Sahni agreed and recollected that after the box office failure of Rocket Singh: Salesman of the Year, his father had asked him why he didn’t incorporate songs in the film. How could he sing in an office setup, Sahni wondered, but then realised that in Mr & Mrs. 55 Johny Walker did sing ‘Jaane Kahan Mera Jigar Gaya Ji’ under the office table.
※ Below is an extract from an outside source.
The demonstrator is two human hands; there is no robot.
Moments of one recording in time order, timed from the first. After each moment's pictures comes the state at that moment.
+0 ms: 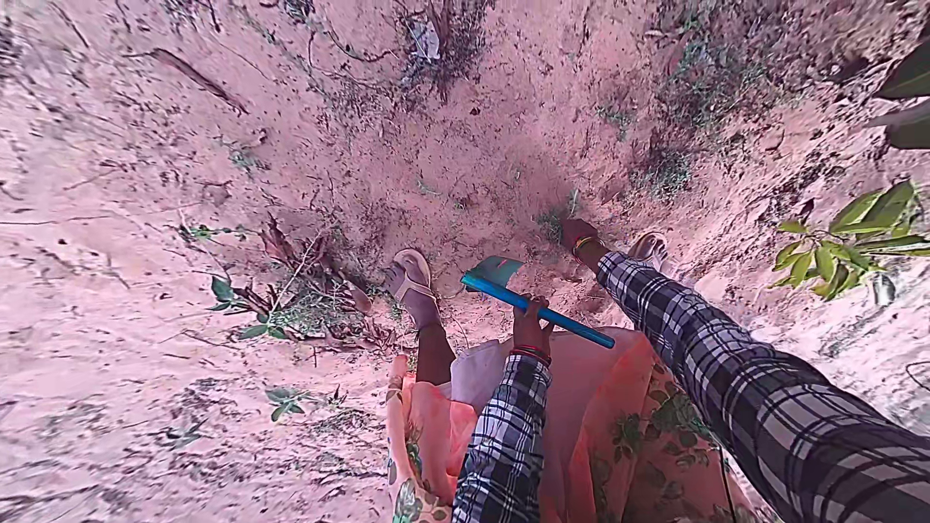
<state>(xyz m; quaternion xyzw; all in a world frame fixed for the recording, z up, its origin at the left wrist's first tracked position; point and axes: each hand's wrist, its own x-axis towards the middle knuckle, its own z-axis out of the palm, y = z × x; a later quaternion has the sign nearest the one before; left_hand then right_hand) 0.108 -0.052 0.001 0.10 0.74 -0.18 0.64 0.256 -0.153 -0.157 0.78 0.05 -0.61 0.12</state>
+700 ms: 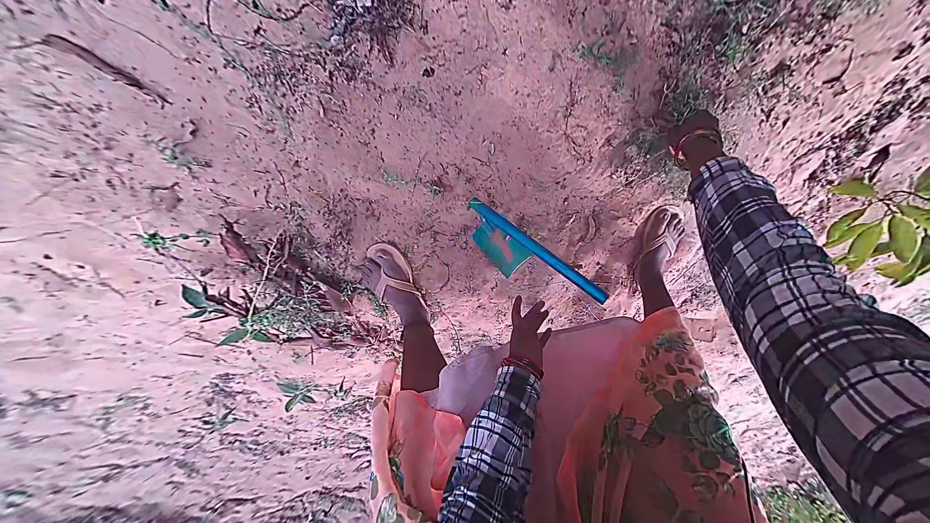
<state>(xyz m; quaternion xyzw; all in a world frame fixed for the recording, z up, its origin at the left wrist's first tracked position) 0.108 -0.083 0.015 0.22 0.65 -0.31 0.65 0.431 -0.327 -0.195 0.87 -0.18 -0.45 0.14</state>
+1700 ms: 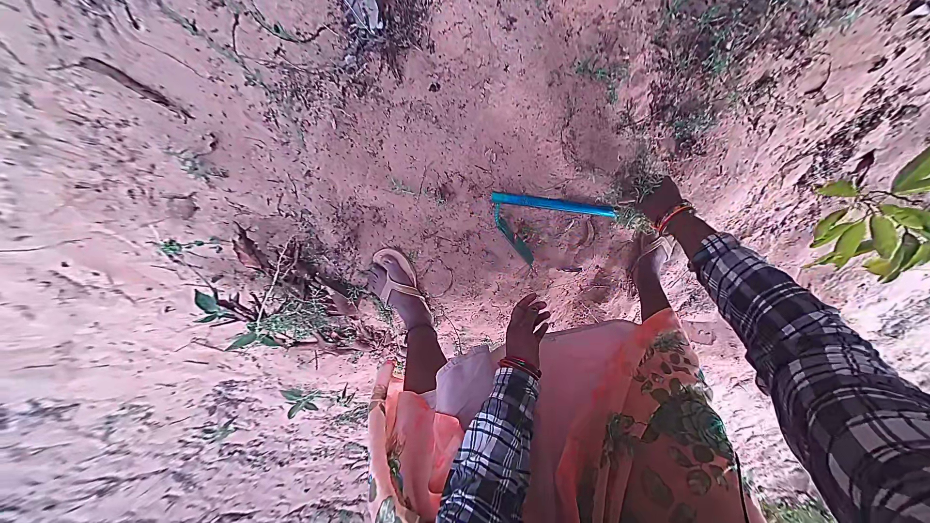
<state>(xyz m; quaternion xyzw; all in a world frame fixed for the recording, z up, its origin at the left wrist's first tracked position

He recalled a scene from his first film as a writer in Jungle. The couple (Fardeen Khan and Urmila Matondkar) is running away from bandits in and the director felt that it was the right place to have a song. Sahni retorted with logic: How can they sing when in the previous scene they have been whispering to each other so that the bandits won’t hear them? The director, Ram Gopal Varma, sat him down and explained the economics of a Hindi film song — the concept of music rights and how a certain per cent of the film’s revenue came from the sale of it. Sahni then included ‘Do Pyaar Karne Wale’ in the script.
Broadening horizons
“So, are the traditional song-dance sequences impeding the modernisation of our cinema and are the reason for [them] not being able to travel to Western markets?” asked Rajabali. “Our films are not travelling not because of the song and dance; but because of the way we tell our stories,” said Bhardwaj. “And we are such a self-sufficient market that we don’t need to reach out. It is only for our pride and ego that we want to reach out. The moment we start seeking money from Western markets, our distinctive storytelling will change.”
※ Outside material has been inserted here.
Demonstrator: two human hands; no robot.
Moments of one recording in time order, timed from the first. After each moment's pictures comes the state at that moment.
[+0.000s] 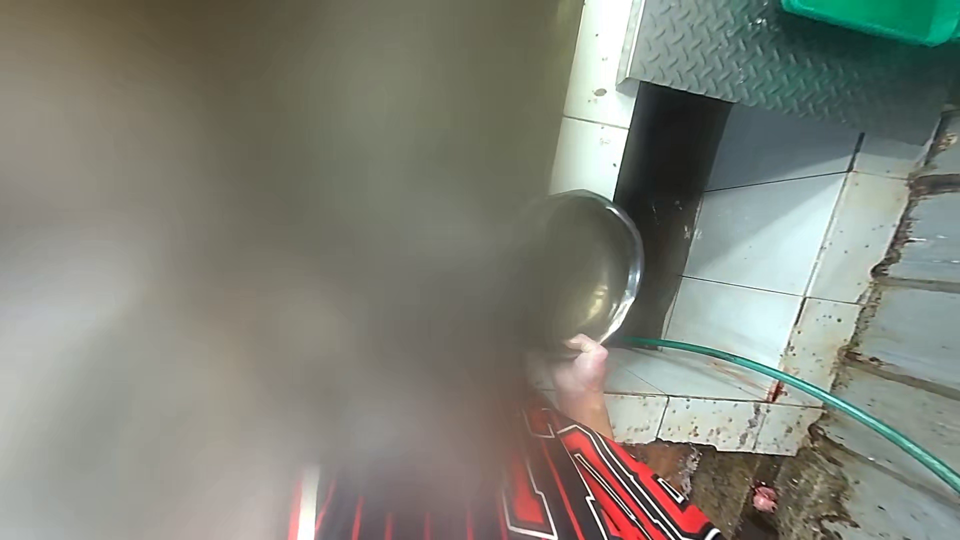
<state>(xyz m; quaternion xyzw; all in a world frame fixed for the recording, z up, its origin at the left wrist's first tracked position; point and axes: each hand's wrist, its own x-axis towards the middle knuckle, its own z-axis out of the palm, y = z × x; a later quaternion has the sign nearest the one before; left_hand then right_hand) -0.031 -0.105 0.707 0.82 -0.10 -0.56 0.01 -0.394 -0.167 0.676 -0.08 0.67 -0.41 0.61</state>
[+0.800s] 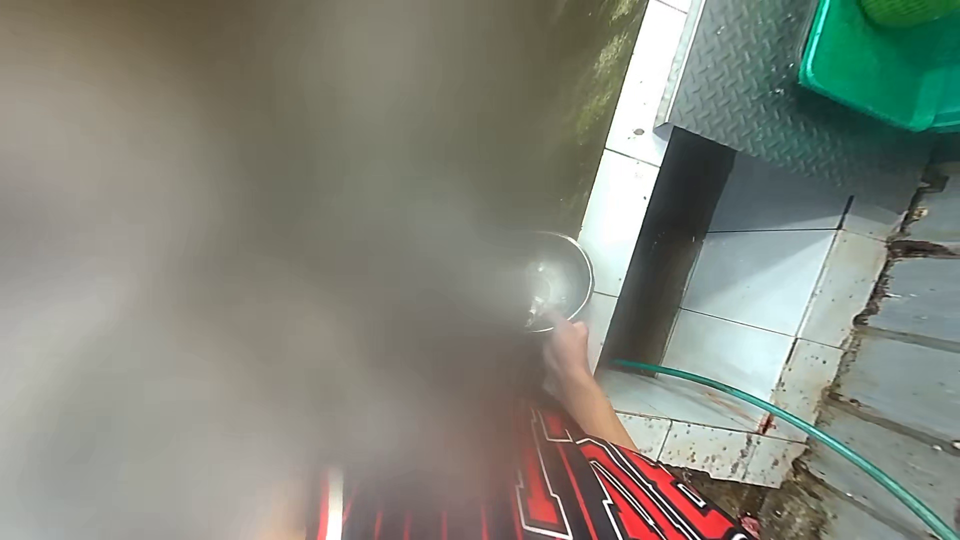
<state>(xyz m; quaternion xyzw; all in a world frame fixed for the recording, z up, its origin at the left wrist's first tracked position) 0.004 0.040 0.621 0.84 -0.21 -0.46 0.18 -0.309 -0.165 0.649 -0.32 0.75 -0.22 0.54</state>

“For us to cross cultures, we also need good subtitles,” Sahni added. “We don’t have good subtitlers, which is general problem with our literature in any case: we don’t have very good translators. So, all the expressions in a song would look unnatural to the Westerners because all the subtexts and the cultural layering are lost.”
The conversation went on to a comparison of our films with the musical genre of the West. Bhardwaj shed light on the realistic way of doing lip-sync like how he did with ‘Jag Ja Ri Gudiya’ in Omkara. The song was first recorded (in Suresh Wadkar’s voice), then used for the shoot, and then on post-production, the ambient sound was removed and re-recorded with Wadkar and a layering of Ajay Devgn’s whispering was added.
Times are a’ changing
“If you have a lip-sync song, then it has to be absolutely connected to the character – the singer must sing on that character; they have to be the voice,” said Marcom. “But if the song goes into the background, the playback singer gets to be her/himself.” Also, when Kishore Kumar lip-synced for Pran, he used to modulate his voice. Now a young Arijit Singh sings almost similarly for Ranbir Kapoor as well as Shah Rukh Khan. “Perhaps, now the balance is shifting,” added Marcom about the singers gaining more clout and concomitant ego.
Lip-syncing in a musical is, of course, more of a stylistic nature. Is that the reason why such films don’t have a ready audience in India? Recent examples being Mirzya and Jagga Jasoos. Bhardwaj, who was in no-holds-barred mood, wished that the Jagga Jasoos director Anurag Basu was there (as originally planned for the panel): “I wish Basu was here so that I could tell him his film flopped not because it was a musical but because it was not a good script.”
He even went on to express disdain for much that he perceived wrong with contemporary Hindi film music. The incorrect lyric-writing, for instance. He pointed out how the phrase “usse mayassar kar bhi aao”, from his singer-wife Rekha Bhardwaj’s song ‘Phir Le Aaya Dil’ (Barfi), is a wrong Urdu expression. He even had a bone to pick with incorrect diction, (‘Ghum hai’) in a song, ‘Ikk Kudi’, from his own protégé Abhishek Chaubey’s film Udta Punjab. “I feel like breaking the speakers whenever I hear that song,” he erupted. The audience listened on.